TRY IT =>
Each line below that includes the word "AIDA" is to be reported.

(Records from a dataset)
══════════════════════════════

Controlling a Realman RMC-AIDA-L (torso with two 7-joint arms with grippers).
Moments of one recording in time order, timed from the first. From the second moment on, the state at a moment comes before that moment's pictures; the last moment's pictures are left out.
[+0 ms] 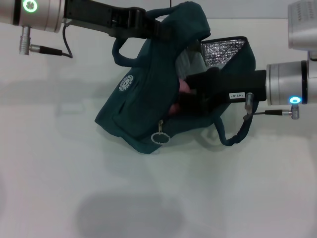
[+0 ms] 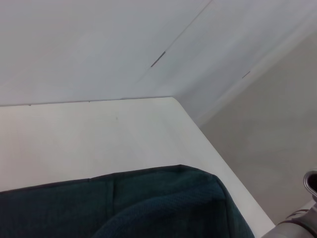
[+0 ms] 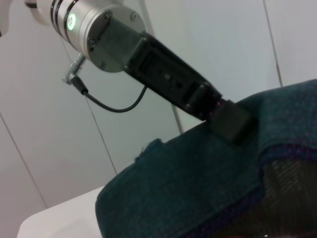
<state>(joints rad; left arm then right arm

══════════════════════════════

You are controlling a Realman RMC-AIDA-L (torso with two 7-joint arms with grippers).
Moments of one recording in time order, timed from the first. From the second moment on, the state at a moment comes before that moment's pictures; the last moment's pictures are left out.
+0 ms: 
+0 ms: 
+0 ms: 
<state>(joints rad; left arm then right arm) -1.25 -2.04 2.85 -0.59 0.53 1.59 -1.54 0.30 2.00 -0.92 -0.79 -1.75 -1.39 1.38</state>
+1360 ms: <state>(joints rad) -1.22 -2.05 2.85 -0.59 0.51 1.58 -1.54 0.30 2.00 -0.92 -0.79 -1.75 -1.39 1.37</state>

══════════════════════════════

TASK RESULT =>
Controlling a Realman RMC-AIDA-L (torso with two 7-joint arms with grippers).
You are controlling a Realman RMC-AIDA-L (torso with two 7-joint arms with grippers).

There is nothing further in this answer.